VMware released a variety of great features in vSphere 6.5, including support for HA for NVIDIA GRID technology. This is great news for some of our VDI customers. Previously this function was unsupported and any outages caused considerable manual intervention.
The way GRID works is by using a hardware passthrough to the virtual desktops. This presents a problem for HA and backups because once the GRID card is presented to a VM, the VM has a one-to-one relationship with that specific piece of hardware. In other words, before, the machine could no longer snapshot or vMotion to other hosts in the cluster since it was basically married to that physical GRID card.
Learn more about how NVIDIA GRID works with VDI.
In our typical highly available VMware cluster, this caused problems.
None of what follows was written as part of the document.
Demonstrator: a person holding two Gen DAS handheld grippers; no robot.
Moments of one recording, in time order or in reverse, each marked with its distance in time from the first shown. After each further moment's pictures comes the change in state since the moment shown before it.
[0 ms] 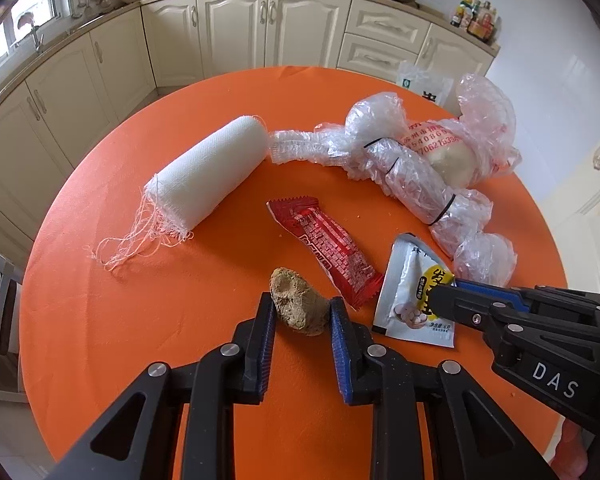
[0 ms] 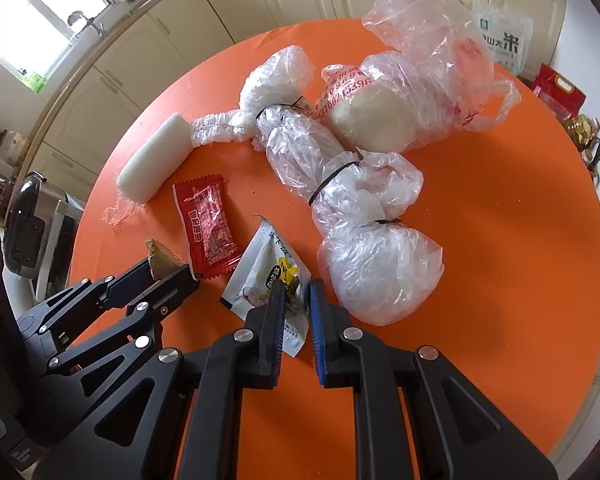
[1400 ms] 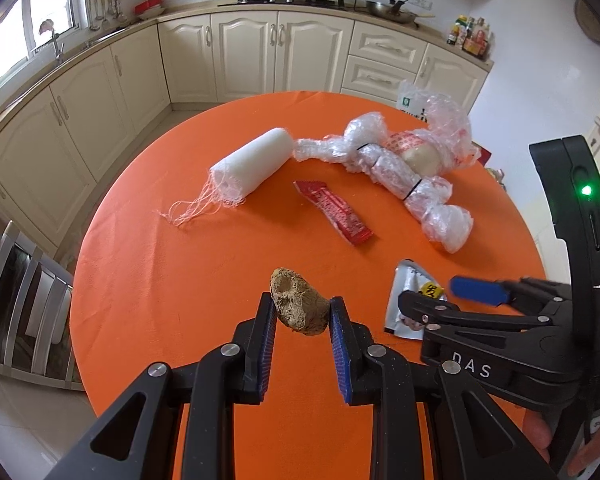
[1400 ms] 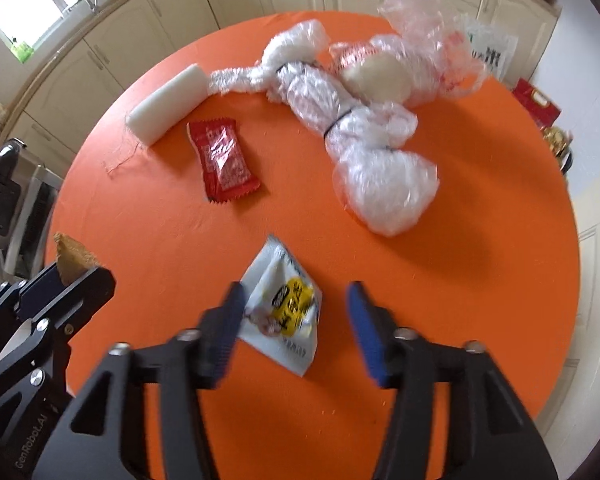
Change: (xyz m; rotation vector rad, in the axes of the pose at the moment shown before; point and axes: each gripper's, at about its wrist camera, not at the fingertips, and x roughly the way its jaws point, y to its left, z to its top) left arm -0.095 0.018 -0.051 -0.009 -0.066 0.012; right arm -0.016 0.032 -0.044 -0.069 -0.011 -0.172
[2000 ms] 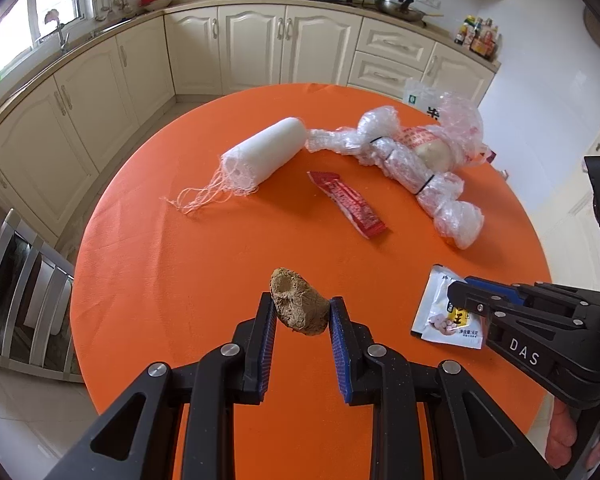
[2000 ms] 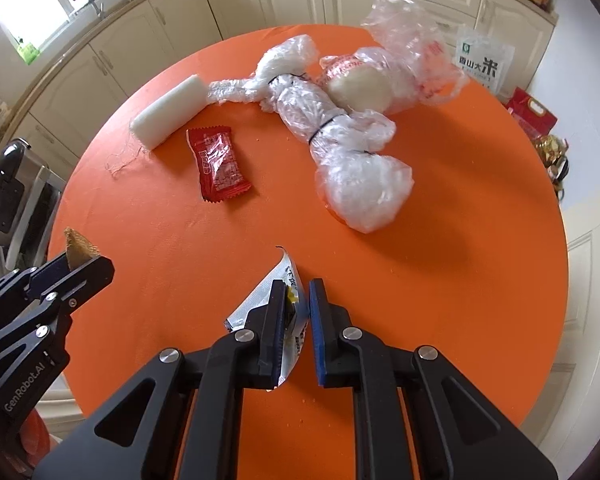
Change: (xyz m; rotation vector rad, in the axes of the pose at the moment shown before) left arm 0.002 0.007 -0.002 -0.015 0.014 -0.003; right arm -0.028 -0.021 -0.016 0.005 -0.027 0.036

Along with the other features and improvements to vSphere 6.5, VMware introduced a solution to this HA issue. Basically, in vSphere 6.0, it would just fail and the admin would then have to manually power those VMs back on in a different host, allowing that it had the same exact GRID hardware. This is very tedious and is a challenge in larger VDI environments, especially when uptime is a major concern.
This has been a longstanding fundamental problem with VDI – you’re putting more eggs in one proverbial basket (centralized hardware). Before, if a user’s machine had trouble, the downtime was limited to that one person. Within VDI, a server outage could impact a large portion of your users in one fell swoop.
Now, instead of just failing, vSphere now knows that it needs to attempt to vMotion those GRID-associated VMs to another host. VMware has to check first if the new host has the existing slots to fit the GRID profiles coming over, and you still need to have the exact same GRID hardware in your new host.
Fault Tolerance is basically how you keep a machine up without having to move it in the event of some kind of failure. This is achieved through real-time mirroring, so you have two complete copies of your VM in sync with each other at any given moment. When one side goes down, the other can pick up where it left off without any user disruption. vSphere has had this for a while, but it is still not supported for any type of GRID or other hardware passthrough.
Bringing hardware up to snuff to support the workloads we’ve started asking of our VDI deployments has been a difficult and incremental road for sure. Hopefully we’ll see continual improvements in integrating these robust graphic cards into the virtual desktop environments to create a more seamless experience both for the users and for management.